France seeks UN Security Council resolution for Gaza truce monitoring
By Michelle Nichols
UNITED NATIONS (Reuters) - France on Monday proposed a draft United Nations Security Council resolution that seeks options for possible U.N. monitoring of a ceasefire in the Gaza Strip and proposals to help the Palestinian Authority assume responsibilities.
"It's an ambitious project. It will take time," French U.N. Ambassador Nicolas de Riviere said of the text, which will need at least 9 votes in favor and no vetoes by the four other permanent members: the United States, Britain, Russia and China.
The draft resolution, seen by Reuters, also calls for an immediate ceasefire between Israel and Palestinians militants Hamas in Gaza and demands the immediate and unconditional release of all hostages still held in Gaza by Hamas and others.
Israel's ally the United States abstained from a vote last month to allow the 15-member council to demand an immediate ceasefire for the Muslim fasting month of Ramadan, which ends next week, and the immediate and unconditional release of all hostages. It has not been implemented by the warring parties.
A truce, including the release of some hostages, last took place in November.
The war began after Hamas fighters attacked Israel on Oct. 7, killing 1,200 people and seizing 253 hostages, according to Israeli tallies.
Israel retaliated by imposing a total siege on Gaza, then launching an air and ground assault that has killed more than 32,000 Palestinians, health authorities in Gaza say.
The draft U.N. text condemns the Oct. 7 attacks by Hamas.
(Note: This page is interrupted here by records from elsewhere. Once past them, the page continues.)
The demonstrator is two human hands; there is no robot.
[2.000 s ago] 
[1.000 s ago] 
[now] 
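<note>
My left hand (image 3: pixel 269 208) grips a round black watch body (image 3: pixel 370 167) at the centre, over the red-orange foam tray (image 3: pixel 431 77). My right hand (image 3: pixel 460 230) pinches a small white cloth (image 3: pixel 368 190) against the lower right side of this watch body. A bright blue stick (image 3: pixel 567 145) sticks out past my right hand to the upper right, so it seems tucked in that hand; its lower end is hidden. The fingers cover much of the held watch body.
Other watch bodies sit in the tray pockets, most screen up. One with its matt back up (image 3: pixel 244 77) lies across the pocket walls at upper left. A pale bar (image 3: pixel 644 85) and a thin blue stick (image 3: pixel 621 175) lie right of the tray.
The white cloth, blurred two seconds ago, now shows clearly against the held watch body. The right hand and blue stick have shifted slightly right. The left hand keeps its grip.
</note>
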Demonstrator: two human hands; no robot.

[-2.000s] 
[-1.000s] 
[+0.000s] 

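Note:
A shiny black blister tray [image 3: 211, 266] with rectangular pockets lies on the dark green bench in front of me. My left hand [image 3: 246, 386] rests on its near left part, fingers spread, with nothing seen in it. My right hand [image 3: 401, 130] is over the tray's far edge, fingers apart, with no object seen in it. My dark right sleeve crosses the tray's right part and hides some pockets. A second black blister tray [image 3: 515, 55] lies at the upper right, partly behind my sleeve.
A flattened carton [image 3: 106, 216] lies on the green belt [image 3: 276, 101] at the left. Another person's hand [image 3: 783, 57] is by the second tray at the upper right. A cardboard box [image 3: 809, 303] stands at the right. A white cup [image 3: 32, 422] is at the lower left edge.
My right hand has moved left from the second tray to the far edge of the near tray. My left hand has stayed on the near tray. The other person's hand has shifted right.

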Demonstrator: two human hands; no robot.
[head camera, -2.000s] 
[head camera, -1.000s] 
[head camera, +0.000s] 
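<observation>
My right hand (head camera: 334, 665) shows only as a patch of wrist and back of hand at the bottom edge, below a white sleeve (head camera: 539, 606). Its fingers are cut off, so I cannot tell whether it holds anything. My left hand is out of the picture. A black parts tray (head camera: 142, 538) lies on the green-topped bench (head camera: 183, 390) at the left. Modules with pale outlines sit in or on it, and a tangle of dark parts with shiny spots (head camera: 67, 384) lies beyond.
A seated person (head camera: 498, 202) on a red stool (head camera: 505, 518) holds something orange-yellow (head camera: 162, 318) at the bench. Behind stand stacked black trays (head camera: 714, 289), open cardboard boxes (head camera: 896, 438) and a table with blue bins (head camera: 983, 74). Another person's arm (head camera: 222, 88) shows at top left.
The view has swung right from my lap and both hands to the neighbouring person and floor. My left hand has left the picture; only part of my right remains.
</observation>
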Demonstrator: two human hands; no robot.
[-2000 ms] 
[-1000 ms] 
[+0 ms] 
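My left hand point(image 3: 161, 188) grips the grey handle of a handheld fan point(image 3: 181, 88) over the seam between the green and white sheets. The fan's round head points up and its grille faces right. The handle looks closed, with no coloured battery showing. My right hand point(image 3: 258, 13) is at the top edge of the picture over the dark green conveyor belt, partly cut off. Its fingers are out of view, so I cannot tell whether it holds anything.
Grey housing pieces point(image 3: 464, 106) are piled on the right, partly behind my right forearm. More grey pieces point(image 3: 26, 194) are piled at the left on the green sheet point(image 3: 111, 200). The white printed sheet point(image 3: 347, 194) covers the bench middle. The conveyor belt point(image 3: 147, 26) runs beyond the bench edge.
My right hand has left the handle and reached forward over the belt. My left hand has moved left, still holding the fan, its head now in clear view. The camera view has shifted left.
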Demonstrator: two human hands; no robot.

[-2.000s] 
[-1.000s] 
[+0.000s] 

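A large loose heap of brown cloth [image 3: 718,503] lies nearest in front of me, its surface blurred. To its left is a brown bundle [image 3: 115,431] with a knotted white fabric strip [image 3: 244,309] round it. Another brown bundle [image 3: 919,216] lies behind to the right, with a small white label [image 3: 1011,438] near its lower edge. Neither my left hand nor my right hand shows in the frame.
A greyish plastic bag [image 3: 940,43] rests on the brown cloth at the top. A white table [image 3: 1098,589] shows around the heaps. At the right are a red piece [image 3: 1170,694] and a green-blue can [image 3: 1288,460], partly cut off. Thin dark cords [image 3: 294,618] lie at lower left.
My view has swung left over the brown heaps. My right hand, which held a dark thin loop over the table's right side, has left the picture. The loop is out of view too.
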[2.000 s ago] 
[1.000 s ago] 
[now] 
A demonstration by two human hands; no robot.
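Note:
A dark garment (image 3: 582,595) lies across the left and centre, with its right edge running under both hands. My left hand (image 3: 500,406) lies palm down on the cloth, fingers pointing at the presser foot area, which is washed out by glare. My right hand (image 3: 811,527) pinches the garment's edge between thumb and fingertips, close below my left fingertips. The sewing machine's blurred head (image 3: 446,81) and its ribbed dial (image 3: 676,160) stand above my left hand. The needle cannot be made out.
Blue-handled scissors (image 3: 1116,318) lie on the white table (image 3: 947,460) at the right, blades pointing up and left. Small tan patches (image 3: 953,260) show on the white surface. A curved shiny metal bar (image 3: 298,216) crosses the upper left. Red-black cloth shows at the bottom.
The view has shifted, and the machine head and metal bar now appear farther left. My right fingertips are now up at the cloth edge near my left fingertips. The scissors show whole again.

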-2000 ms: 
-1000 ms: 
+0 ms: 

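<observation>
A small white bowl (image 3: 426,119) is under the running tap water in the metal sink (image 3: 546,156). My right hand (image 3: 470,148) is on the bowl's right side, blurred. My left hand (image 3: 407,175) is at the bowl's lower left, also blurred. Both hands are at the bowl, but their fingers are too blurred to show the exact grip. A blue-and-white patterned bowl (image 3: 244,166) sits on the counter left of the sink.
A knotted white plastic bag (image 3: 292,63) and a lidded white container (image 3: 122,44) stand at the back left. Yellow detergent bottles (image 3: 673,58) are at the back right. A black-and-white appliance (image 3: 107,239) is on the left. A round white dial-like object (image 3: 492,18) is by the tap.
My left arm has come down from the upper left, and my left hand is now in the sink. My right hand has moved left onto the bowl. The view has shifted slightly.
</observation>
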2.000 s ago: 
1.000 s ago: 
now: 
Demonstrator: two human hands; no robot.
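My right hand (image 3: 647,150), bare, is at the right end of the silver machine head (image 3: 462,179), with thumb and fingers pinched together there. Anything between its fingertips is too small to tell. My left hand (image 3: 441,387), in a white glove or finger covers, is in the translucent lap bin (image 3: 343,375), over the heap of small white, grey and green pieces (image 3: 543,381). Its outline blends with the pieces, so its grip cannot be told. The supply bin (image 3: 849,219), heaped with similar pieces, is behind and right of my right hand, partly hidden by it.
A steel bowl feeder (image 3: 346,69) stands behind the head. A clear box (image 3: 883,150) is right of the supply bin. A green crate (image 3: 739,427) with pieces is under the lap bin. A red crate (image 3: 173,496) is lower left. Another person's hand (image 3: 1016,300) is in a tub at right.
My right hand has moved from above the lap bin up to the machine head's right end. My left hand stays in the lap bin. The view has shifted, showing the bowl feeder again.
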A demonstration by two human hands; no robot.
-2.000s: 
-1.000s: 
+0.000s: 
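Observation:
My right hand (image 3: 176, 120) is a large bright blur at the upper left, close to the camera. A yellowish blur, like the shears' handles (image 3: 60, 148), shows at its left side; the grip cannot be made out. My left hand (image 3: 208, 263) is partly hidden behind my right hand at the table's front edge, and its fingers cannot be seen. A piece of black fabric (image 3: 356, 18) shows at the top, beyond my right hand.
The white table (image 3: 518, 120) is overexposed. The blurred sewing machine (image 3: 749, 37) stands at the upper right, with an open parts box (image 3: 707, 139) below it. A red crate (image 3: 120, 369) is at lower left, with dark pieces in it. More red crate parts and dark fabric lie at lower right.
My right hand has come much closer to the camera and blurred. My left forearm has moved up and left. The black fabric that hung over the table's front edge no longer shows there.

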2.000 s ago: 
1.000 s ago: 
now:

Hamas in 2007 ousted the Palestinian Authority from power in the Gaza Strip.
Alongside a push to end the war, global pressure has grown for a resumption of efforts to broker a two-state solution - with an independent Palestinian state alongside Israel.
The draft Security Council resolution "decides that a negotiated solution should be achieved urgently through decisive and irreversible measures taken by parties towards a two-State solution where two democratic States, Israel and Palestine, live side by side in peace."
It also calls for the "massive delivery of humanitarian aid" to civilians in Gaza.
A global authority on food security has warned that famine is imminent in parts of Gaza, where more than three-quarters of the 2.3 million people have been forced from their homes and swathes of the territory are in ruins.